Desde o aparecimento, no mês de março, dos primeiros casos da Covid-19 em Cuba, o ministério da Saúde Pública (Minsap) confirmou que a inclusão do Interferon Alfa 2B Humano Recombinante nos protocolos de tratamento, mostra resultados positivos.

Autor: Orfilio Peláez | Este endereço de email está protegido contra piratas. Necessita ativar o JavaScript para o visualizar.

Abril , 2020

 

Detalhes acerca da efetividade deste produto, obtido no Centro de Engenharia Genética e Biotecnologia (CIGB), na segunda metade da década de 80 do século passado, são oferecidos pelo doutor Eulogio Pimentel Vázquez, director geral dessa instituição, que pertence ao Grupo Empresarial BioCubaFarma.

«A fortaleza do sistema de saúde cubano, e a sua ligação estreita com a indústria biotecnológica e farmacêutica no nosso sistema social, cuja prioridade é a saúde do povo, torna possível que chegue a todos os cubanos que precisarem dele».

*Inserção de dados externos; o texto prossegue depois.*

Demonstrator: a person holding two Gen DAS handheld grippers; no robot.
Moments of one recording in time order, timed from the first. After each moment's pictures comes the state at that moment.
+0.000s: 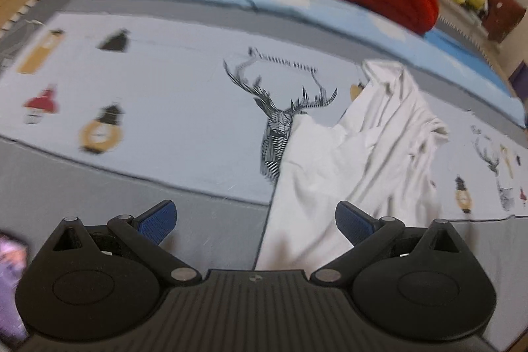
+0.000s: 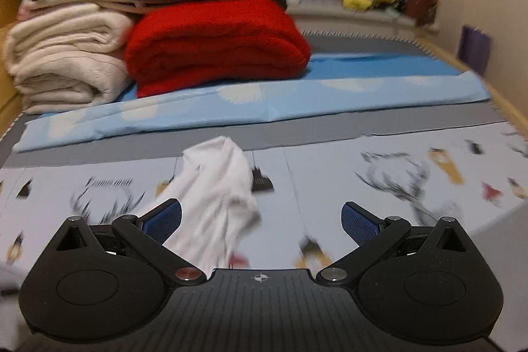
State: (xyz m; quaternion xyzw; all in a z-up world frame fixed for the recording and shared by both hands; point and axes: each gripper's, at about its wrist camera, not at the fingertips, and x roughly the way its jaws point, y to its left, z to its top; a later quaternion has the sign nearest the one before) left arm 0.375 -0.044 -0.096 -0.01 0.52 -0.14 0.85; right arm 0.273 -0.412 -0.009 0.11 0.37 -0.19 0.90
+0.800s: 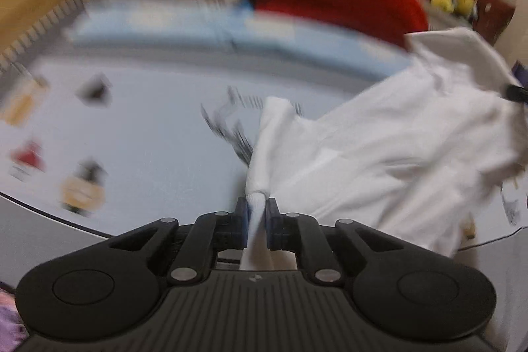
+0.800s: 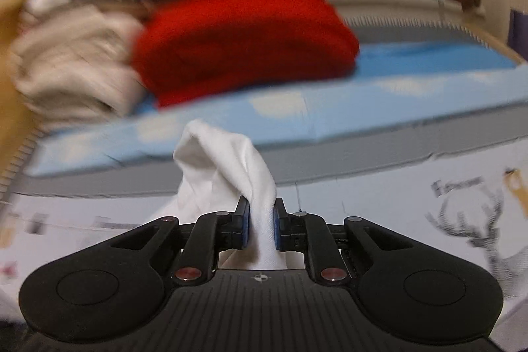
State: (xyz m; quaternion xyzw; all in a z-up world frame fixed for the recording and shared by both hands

Segundo o doutor, de acordo com o protocolo de actuação, estabelecido pelo Minsap, este produto em combinação com outros fármacos, é empregado no caso específico dos pacientes confirmados, e não naqueles que apresentam estado grave ou crítico.

Dados revelados pelo Minsap, no fechamento de 14 de abril, demonstram que 93,4% dos doentes portadores do Sars-Cov-2 haviam sido tratados com o Heberon (nome comercial do Interferon Alfa 2B Humano Recombinante). Somente 5,5% deles chegaram ao estado de gravidade. A taxa de letalidade registrada pelo Minsap nessa data era de 2,7%, enquanto que, para os pacientes, nos quais esse medicamento foi usado, resultou de 0,9%. Para esse próprio dia 14 de abril, ao nível mundial, entre 15 e 20% dos pacientes com a Covid-19 atingiram o estado de graves, enquanto a letalidade era de 6%.

«Os dados mostram que o protocolo no nosso país é efectivo e o Interferon desempenha um papel importante nos resultados».

Quanto ao seu uso no mundo, o doutor afirmou que já apareceram em diferentes países relatórios importantes de evidências pré-clínicas e clínicas. Um dos artigos científicos mais recentes, refere-se a um estudo realizado em Wuhan, na China, referido ao seu uso no pessoal médico. Dos sujeitos incluídos na pesquisa, 2.944 receberam o fármaco e 3.387 não. Os 50% dos não tratados contraíram a doença, enquanto não houve nenhum afectado entre os que receberam o medicamento.

Actualmente, mais de 80 países mostraram o seu interesse em receber o Heberon, o qual reflete a confiança no sucesso da terapia para o confronto da pandemia.